TALEN-vermittelte gezielte Genintegration: Verwendung von sequenzspezifischen Nukleasen für die präzise Insertion von fluoreszierenden Proteingen in hiPSCs

Beginnen Sie damit, die iPSC-Kulturen jeweils einmal mit PBS zu waschen, geben Sie dann 1 Milliliter 37 Grad Celsius sanftes Zelldissoziationsreagenz in jede Vertiefung und inkubieren Sie die Zellen bei 37 Grad Celsius für etwa 5 Minuten. Wenn mehr als 50 % der Zellen vom Kulturgefäß dissoziiert sind, verwenden Sie eine P1000-Pipette, um verbleibende Zellklumpen oder anhaftende Zellen mechanisch aufzubrechen. Geben Sie dann 2 Milliliter E8-Medium in jede Vertiefung und verwenden Sie eine 10-Milliliter-Pipette, um die Kulturen weiter in Einzelzellsuspensionen zu zerlegen.

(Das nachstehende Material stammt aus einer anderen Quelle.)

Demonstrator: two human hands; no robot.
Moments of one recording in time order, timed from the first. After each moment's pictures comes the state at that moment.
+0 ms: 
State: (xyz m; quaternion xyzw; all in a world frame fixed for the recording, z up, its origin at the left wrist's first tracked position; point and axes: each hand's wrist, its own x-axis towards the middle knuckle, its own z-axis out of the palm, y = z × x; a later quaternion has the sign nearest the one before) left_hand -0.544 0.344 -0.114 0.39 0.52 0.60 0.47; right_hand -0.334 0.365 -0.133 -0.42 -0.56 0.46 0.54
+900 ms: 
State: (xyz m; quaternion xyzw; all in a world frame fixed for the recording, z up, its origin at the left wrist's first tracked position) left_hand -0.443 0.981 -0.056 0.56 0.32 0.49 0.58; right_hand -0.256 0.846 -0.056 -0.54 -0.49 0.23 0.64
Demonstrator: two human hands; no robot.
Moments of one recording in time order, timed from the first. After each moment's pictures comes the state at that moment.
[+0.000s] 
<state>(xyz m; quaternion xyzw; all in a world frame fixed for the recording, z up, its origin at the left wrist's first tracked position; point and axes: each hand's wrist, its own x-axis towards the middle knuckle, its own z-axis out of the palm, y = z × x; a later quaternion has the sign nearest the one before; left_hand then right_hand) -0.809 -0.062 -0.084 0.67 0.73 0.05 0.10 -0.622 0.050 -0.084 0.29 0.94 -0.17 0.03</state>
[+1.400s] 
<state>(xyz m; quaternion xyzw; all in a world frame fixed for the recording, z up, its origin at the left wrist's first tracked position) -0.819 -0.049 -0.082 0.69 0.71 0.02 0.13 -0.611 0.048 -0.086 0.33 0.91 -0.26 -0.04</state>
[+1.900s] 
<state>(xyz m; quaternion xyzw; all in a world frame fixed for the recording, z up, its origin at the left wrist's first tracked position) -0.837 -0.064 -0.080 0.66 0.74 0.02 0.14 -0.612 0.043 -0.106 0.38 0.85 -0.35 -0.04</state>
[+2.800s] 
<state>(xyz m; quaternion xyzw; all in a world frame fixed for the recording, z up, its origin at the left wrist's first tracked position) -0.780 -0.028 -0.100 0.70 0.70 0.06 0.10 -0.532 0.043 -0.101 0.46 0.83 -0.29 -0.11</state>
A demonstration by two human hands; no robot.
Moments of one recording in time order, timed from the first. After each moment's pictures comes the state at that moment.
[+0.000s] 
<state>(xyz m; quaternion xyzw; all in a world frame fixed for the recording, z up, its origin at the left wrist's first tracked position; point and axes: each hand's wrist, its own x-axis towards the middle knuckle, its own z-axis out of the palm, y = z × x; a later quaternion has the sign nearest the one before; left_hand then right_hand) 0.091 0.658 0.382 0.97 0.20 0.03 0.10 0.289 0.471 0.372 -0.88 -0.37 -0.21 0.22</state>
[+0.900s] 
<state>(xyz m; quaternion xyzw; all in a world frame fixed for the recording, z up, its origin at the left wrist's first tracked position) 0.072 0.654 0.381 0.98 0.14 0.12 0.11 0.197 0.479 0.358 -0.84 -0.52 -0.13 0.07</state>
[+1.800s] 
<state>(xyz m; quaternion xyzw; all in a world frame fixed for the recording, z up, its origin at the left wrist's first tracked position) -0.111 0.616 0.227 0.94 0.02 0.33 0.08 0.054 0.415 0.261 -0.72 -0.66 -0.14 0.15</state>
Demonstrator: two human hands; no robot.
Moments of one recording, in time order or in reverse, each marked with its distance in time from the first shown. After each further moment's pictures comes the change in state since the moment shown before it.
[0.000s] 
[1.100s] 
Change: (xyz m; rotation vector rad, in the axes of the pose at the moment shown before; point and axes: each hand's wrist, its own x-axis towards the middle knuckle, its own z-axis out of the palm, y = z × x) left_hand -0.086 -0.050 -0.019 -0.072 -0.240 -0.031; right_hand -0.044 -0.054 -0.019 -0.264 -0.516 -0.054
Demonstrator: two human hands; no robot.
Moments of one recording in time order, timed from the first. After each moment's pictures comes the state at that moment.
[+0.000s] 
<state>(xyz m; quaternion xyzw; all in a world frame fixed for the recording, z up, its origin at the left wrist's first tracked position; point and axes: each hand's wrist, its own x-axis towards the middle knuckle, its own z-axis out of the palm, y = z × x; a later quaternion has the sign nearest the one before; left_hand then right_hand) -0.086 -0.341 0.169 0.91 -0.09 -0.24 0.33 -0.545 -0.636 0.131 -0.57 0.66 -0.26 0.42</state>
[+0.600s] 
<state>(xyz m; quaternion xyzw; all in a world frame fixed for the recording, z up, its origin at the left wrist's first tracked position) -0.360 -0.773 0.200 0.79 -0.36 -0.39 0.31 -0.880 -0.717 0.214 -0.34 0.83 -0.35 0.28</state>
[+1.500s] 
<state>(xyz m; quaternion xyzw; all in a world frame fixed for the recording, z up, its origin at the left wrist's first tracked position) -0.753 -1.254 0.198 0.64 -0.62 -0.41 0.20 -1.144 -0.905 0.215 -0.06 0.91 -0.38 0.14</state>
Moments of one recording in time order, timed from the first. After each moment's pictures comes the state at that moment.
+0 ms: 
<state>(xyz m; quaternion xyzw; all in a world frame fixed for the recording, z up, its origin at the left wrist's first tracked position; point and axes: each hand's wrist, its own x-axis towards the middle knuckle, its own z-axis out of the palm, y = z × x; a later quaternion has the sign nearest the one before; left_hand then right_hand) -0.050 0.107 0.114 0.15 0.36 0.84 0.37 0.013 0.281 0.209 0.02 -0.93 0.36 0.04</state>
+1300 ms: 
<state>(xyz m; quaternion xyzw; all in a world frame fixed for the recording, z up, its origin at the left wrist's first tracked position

Gießen Sie nun die geernteten Zellen in ein konisches 15-Milliliter-Röhrchen und schleudern Sie sie herunter. Resuspendieren Sie das Pellet in einer minimalen Menge E8-Medium zum Zählen. Nachdem die Lebensfähigkeit der Kulturen durch Trypanblau-Ausschluss sowie ihre ausreichende Dissoziation bestätigt wurden, werden 3 Millionen Zellen in jeweils zwei konische 15-Milliliter-Röhrchen überführt.

Während die Zellen zentrifugieren, stellen Sie das Elektroporationssystem auf das zelltypspezifische Programm für die humane embryonale Stammzelllinie H9 ein. Fügen Sie dann 10 Mikrogramm des homologen Rekombinationsspenders allein zu 1 Pellet für die Kontrollprobe und 10 Mikrogramm des homologen Rekombinationsspenderplasmids zusammen mit 5 Mikrogramm jedes TALEN-Plasmids für die Versuchsprobe hinzu.

Geben Sie als Nächstes 100 Mikroliter vollständige P3-Primärzelltransfektionslösung bei Raumtemperatur zu jedem der Kontroll- und Versuchspellets und resuspendieren Sie die Zellen. Übertragen Sie die Proben in einzelne Küvetten und elektropolieren Sie die Proben. Unmittelbar nach der Transfektion geben Sie 500 Mikroliter E8-Medium bei Raumtemperatur in jede Küvette und überführen Sie dann die transezierten iPSC-Proben tropfenweise in einzelne 10-Zentimeter-Schalen mit embryonalen DR4-Mausfibroblasten.